▶ [What you are asked to do]:
Give back all of the data exactly as written.

▶ [Information provided]:
* * *
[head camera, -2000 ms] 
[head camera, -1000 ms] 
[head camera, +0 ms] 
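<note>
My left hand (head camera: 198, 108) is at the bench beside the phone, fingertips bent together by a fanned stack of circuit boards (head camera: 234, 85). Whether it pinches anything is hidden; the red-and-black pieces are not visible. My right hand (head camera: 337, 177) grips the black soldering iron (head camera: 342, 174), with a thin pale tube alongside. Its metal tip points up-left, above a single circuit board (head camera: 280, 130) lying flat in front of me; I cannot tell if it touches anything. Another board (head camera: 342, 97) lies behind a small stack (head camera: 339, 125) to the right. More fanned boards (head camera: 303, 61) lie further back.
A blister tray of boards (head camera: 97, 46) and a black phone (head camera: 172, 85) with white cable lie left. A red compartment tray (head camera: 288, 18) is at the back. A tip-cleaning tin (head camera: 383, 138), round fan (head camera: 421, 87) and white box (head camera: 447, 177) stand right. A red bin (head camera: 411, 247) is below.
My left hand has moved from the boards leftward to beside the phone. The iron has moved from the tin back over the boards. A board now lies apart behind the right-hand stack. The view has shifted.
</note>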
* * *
▶ [Exercise output]:
[head camera, -2000 ms] 
[head camera, -1000 ms] 
[head camera, +0 ms] 
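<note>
My left hand (head camera: 198, 108) is at the bench beside the phone, fingertips bent together by a fanned stack of circuit boards (head camera: 234, 85). Whether it pinches anything is hidden; the red-and-black pieces are not visible. My right hand (head camera: 337, 177) grips the black soldering iron (head camera: 342, 174), with a thin pale tube alongside. Its metal tip points up-left, above a single circuit board (head camera: 280, 130) lying flat in front of me; I cannot tell if it touches anything. Another board (head camera: 342, 97) lies behind a small stack (head camera: 339, 125) to the right. More fanned boards (head camera: 303, 61) lie further back.
A blister tray of boards (head camera: 97, 46) and a black phone (head camera: 172, 85) with white cable lie left. A red compartment tray (head camera: 288, 18) is at the back. A tip-cleaning tin (head camera: 383, 138), round fan (head camera: 421, 87) and white box (head camera: 447, 177) stand right. A red bin (head camera: 411, 247) is below.
My left hand has moved from the boards leftward to beside the phone. The iron has moved from the tin back over the boards. A board now lies apart behind the right-hand stack. The view has shifted.
</note>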

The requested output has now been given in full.